Task instructions:
Return the listing exactly as it appears, but strip out the images.

Input data:

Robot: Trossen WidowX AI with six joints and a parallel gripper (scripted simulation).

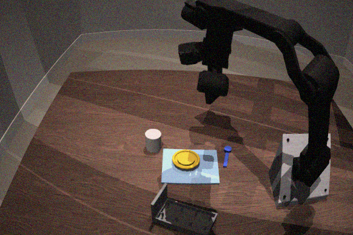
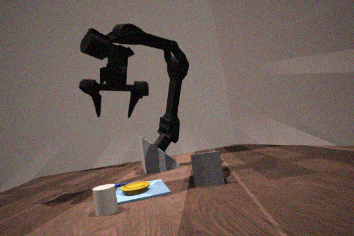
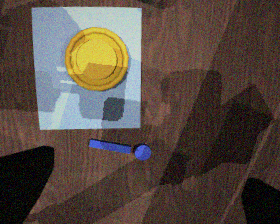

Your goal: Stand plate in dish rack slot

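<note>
Right now my gripper tip is 50 mm short of the yellow plate, 30 mm to the right of it and 190 mm above it. Round my gripper tip: beige cylinder (130 mm ahead, 30 mm to the right, 180 mm below); then blue utensil (70 mm behind, 200 mm below); then grey dish rack (60 mm ahead, 230 mm to the left, 180 mm below).
</note>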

Written answer:
Robot: Trossen WidowX AI with six joints and a parallel gripper (scripted simulation).


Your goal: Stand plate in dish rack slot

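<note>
Right now my gripper tip is 50 mm short of the yellow plate, 30 mm to the right of it and 190 mm above it. Round my gripper tip: beige cylinder (130 mm ahead, 30 mm to the right, 180 mm below); then blue utensil (70 mm behind, 200 mm below); then grey dish rack (60 mm ahead, 230 mm to the left, 180 mm below).
</note>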

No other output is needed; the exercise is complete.